No rational person would imagine sending fire personnel into a burning building without the proper training and equipment, but properly addressing the necessary training and equipping of police officers — particularly school police officers —remains an agonizing tale of woe, political hucksterism, and institutional inertia.

There is a gold standard, and parents should know what it is. I was fortunate to serve at an agency, and on a tactical team, that helped create that standard. We trained at every school in our jurisdiction that would have us. Some schools, concerned about optics, would not let us, which is a shameful failure of leadership. We provided every school with a security plan unique to their situation, and immediate actions to help protect their children and staff. We trained every officer in our agency in highly realistic, and frankly quite disturbing, school-shooting and active-killer scenarios using actors, moulage kits, and simunitions.

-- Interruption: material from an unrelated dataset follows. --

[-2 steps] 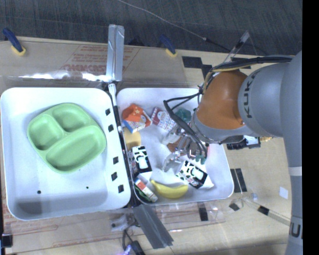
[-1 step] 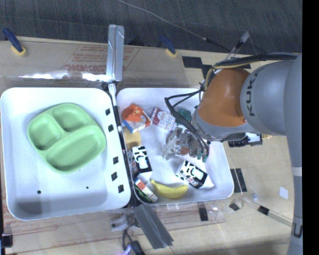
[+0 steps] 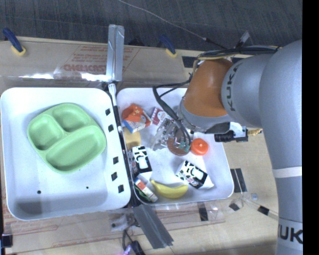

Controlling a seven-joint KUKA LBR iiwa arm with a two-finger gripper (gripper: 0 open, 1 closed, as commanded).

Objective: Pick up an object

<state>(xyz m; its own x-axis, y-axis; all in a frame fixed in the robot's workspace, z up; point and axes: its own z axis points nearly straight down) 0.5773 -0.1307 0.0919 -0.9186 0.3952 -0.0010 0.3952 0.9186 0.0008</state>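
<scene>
White "KUKA" lettering marks the grey arm [image 3: 255, 84], whose two-finger gripper [image 3: 167, 134] hangs over the right white bin [image 3: 223, 174].

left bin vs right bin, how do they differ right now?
Contents: the left bin holds one green divided plate; the right bin holds many small things, among them a banana and an orange ball.
Arm: the gripper is down in the right bin, not over the left bin.
Free floor: much white floor shows in the left bin, little in the right bin.
Shared: both are shallow, white, side by side.
</scene>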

We trained them repeatedly, and to a standard far and above the thin gruel of POST requirements. Furthermore, we trained extensively with neighboring agencies, tactical dispatchers, SWAT medics, and EMTs so that we could better coordinate our response in the critical first few minutes of an active killer incident, either in our jurisdiction or neighboring ones.

This interagency dedication to purpose paid dividends when an active killer went on a rampage at a local distribution facility and shot and killed six people.

We not only trained, we also studied. We studied every available school shooting case. And because our city was a known target of international terrorists, we also studied the horrific Beslan, Russia, tragedy, among other school-terror incidents. A lone gunman is one thing, a team of terrorists with heavy weapons, explosives, and pressure-switches creates an entirely new set of problems. It is every police agency’s solemn and sworn responsibility to have a plan to deal with those contingencies, and to train extensively and repeatedly for them.

Complacency kills. It kills a lot of cops every year. It also kills innocent civilians when police agencies are not up to the many, many challenges they are sworn to address. Chief Arredondo, it breaks my heart to say, clearly wasn’t up to the task. But the blame doesn’t end there. It falls on every one of us when we listen to that little whisper that is always saying: “It can’t happen here.”

Because it can.

Craig Rullman is a retired narcotics detective and SWAT team leader. He is a qualified expert on law enforcement responses to terrorism and active killer incidents.